WHAT TO PRODUCE: Each record below must be returned exactly, with no line left out.

Saved data entries
==================================================
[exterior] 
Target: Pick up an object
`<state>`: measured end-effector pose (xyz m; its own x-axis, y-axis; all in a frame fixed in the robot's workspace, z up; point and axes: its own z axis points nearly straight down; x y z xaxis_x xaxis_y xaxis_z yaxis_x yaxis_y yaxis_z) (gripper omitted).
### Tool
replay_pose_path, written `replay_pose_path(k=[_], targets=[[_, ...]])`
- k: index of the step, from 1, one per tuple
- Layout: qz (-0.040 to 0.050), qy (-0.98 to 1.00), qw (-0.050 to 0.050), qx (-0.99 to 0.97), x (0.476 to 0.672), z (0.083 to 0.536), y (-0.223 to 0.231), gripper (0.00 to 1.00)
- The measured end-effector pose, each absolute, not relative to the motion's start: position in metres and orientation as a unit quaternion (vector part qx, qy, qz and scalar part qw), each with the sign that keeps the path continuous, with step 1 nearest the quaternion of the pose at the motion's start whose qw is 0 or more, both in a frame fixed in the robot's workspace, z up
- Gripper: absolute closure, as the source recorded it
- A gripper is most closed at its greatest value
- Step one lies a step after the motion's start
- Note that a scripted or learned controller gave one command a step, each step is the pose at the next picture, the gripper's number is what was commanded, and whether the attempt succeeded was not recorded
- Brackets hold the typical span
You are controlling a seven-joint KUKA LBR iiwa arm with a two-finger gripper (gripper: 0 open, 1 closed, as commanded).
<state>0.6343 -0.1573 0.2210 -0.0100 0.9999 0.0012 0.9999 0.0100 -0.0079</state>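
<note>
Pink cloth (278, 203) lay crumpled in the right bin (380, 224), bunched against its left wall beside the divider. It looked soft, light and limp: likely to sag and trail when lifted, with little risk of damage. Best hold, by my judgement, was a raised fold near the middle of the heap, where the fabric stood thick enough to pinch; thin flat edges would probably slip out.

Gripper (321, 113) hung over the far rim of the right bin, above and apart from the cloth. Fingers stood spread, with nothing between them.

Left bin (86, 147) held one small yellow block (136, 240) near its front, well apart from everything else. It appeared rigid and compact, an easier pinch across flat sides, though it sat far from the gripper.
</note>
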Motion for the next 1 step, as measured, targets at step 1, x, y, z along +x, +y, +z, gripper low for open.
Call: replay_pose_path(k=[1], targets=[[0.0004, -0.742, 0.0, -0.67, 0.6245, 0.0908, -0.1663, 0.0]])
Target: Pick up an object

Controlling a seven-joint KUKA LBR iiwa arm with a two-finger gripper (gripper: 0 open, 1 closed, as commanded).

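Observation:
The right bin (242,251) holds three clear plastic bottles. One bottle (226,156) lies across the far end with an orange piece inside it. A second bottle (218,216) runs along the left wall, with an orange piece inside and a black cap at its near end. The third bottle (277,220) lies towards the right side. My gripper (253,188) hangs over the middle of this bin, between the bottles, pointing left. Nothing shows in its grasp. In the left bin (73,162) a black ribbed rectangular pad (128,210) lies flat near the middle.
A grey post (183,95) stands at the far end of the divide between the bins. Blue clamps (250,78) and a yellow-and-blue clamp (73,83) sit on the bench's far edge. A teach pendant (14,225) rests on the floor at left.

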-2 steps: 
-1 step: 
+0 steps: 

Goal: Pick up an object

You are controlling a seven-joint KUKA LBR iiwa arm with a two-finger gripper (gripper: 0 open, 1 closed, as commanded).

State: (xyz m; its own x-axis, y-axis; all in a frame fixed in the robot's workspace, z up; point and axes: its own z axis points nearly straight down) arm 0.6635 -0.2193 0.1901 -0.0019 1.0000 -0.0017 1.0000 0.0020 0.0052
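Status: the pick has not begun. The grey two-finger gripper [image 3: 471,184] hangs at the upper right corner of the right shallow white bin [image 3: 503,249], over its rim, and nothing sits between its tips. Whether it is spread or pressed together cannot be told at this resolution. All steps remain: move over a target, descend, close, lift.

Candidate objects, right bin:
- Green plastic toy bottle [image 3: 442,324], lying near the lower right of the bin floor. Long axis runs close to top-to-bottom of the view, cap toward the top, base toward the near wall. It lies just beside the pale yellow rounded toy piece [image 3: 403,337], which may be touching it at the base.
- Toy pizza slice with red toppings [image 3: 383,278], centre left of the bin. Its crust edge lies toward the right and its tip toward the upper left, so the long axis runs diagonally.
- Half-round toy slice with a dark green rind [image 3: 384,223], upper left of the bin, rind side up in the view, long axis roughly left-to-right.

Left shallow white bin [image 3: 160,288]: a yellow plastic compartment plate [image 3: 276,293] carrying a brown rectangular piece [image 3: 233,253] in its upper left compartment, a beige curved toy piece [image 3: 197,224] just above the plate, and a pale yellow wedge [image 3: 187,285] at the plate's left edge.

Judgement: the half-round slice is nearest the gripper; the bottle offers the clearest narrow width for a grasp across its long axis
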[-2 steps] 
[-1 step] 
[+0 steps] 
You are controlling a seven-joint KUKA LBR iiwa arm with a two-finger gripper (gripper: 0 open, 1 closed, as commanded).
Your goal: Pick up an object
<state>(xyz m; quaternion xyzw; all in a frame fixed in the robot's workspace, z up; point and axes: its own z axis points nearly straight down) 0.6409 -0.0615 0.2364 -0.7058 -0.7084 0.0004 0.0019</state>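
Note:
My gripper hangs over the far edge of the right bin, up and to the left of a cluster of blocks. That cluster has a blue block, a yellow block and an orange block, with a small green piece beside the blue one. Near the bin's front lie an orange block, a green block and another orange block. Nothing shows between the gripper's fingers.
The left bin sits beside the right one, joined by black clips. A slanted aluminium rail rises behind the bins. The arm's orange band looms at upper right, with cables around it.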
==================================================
THE ANSWER:
[exterior] 
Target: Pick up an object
`<state>`: measured end-effector pose (xyz m; its own x-axis, y-axis; all in a frame fixed in the robot's workspace, z up; point and axes: its own z axis points nearly straight down; x y z xaxis_x xaxis_y xaxis_z yaxis_x yaxis_y yaxis_z) (gripper omitted).
### Tool
replay_pose_path, written `replay_pose_path(k=[_], targets=[[_, ...]])`
- k: index of the step, from 1, one per tuple
- Layout: qz (-0.040 to 0.050), qy (-0.98 to 1.00), qw (-0.050 to 0.050), qx (-0.99 to 0.97), x (0.476 to 0.672), z (0.083 to 0.536), y (-0.223 to 0.231), gripper (0.00 to 1.00)
- The measured end-effector pose, each absolute, not relative to the motion's start: position in metres and orientation as a unit quaternion (vector part qx, qy, qz and scalar part qw), each with the sign that keeps the path continuous, with step 1 nearest the quaternion of the pose at the motion's start whose qw is 0 or more, both in a frame fixed in the robot's workspace, z up
- Gripper: absolute closure, as the source recorded it
- A gripper is most closed at its greatest value
- Step one lies a step after the motion's start
- Note that a scripted or learned controller gave one command a step, each step is the pose at the next picture, the gripper's number is what was commanded, and whether the attempt succeeded was not recorded
- Brackets hold the typical span
You are controlling a seven-joint KUKA LBR iiwa arm with a two-finger gripper (gripper: 0 open, 1 closed, as commanded).
<state>0.6343 -0.1573 0.2210 -0.0100 0.9999 0.0012 0.9999 0.0100 -0.0079</state>
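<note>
Pink cloth (278, 203) lay crumpled in the right bin (380, 224), bunched against its left wall beside the divider. It looked soft, light and limp: likely to sag and trail when lifted, with little risk of damage. Best hold, by my judgement, was a raised fold near the middle of the heap, where the fabric stood thick enough to pinch; thin flat edges would probably slip out.

Gripper (321, 113) hung over the far rim of the right bin, above and apart from the cloth. Fingers stood spread, with nothing between them.

Left bin (86, 147) held one small yellow block (136, 240) near its front, well apart from everything else. It appeared rigid and compact, an easier pinch across flat sides, though it sat far from the gripper.
</note>
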Motion for the next 1 step, as measured, targets at step 1, x, y, z along +x, +y, +z, gripper low for open.
Call: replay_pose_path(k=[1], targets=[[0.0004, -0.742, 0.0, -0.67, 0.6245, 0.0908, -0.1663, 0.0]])
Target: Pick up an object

Controlling a seven-joint KUKA LBR iiwa arm with a two-finger gripper (gripper: 0 open, 1 closed, as commanded).

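Observation:
The right bin (242,251) holds three clear plastic bottles. One bottle (226,156) lies across the far end with an orange piece inside it. A second bottle (218,216) runs along the left wall, with an orange piece inside and a black cap at its near end. The third bottle (277,220) lies towards the right side. My gripper (253,188) hangs over the middle of this bin, between the bottles, pointing left. Nothing shows in its grasp. In the left bin (73,162) a black ribbed rectangular pad (128,210) lies flat near the middle.
A grey post (183,95) stands at the far end of the divide between the bins. Blue clamps (250,78) and a yellow-and-blue clamp (73,83) sit on the bench's far edge. A teach pendant (14,225) rests on the floor at left.
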
-2 steps: 
-1 step: 
+0 steps: 

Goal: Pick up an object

You are controlling a seven-joint KUKA LBR iiwa arm with a two-finger gripper (gripper: 0 open, 1 closed, as commanded).

State: (xyz m; its own x-axis, y-axis; all in a frame fixed in the robot's workspace, z up; point and axes: its own z axis points nearly straight down) arm 0.6635 -0.2193 0.1901 -0.0019 1.0000 -0.0017 1.0000 0.0020 0.0052
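Status: the pick has not begun. The grey two-finger gripper [image 3: 471,184] hangs at the upper right corner of the right shallow white bin [image 3: 503,249], over its rim, and nothing sits between its tips. Whether it is spread or pressed together cannot be told at this resolution. All steps remain: move over a target, descend, close, lift.

Candidate objects, right bin:
- Green plastic toy bottle [image 3: 442,324], lying near the lower right of the bin floor. Long axis runs close to top-to-bottom of the view, cap toward the top, base toward the near wall. It lies just beside the pale yellow rounded toy piece [image 3: 403,337], which may be touching it at the base.
- Toy pizza slice with red toppings [image 3: 383,278], centre left of the bin. Its crust edge lies toward the right and its tip toward the upper left, so the long axis runs diagonally.
- Half-round toy slice with a dark green rind [image 3: 384,223], upper left of the bin, rind side up in the view, long axis roughly left-to-right.

Left shallow white bin [image 3: 160,288]: a yellow plastic compartment plate [image 3: 276,293] carrying a brown rectangular piece [image 3: 233,253] in its upper left compartment, a beige curved toy piece [image 3: 197,224] just above the plate, and a pale yellow wedge [image 3: 187,285] at the plate's left edge.

Judgement: the half-round slice is nearest the gripper; the bottle offers the clearest narrow width for a grasp across its long axis
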[-2 steps] 
[-1 step] 
[+0 steps] 
You are controlling a seven-joint KUKA LBR iiwa arm with a two-finger gripper (gripper: 0 open, 1 closed, as commanded).
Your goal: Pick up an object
<state>(xyz m; quaternion xyzw; all in a frame fixed in the robot's workspace, z up; point and axes: its own z axis points nearly straight down) 0.6409 -0.0615 0.2364 -0.7058 -0.7084 0.0004 0.0019</state>
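Note:
My gripper hangs over the far edge of the right bin, up and to the left of a cluster of blocks. That cluster has a blue block, a yellow block and an orange block, with a small green piece beside the blue one. Near the bin's front lie an orange block, a green block and another orange block. Nothing shows between the gripper's fingers.
The left bin sits beside the right one, joined by black clips. A slanted aluminium rail rises behind the bins. The arm's orange band looms at upper right, with cables around it.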

The answer is finished.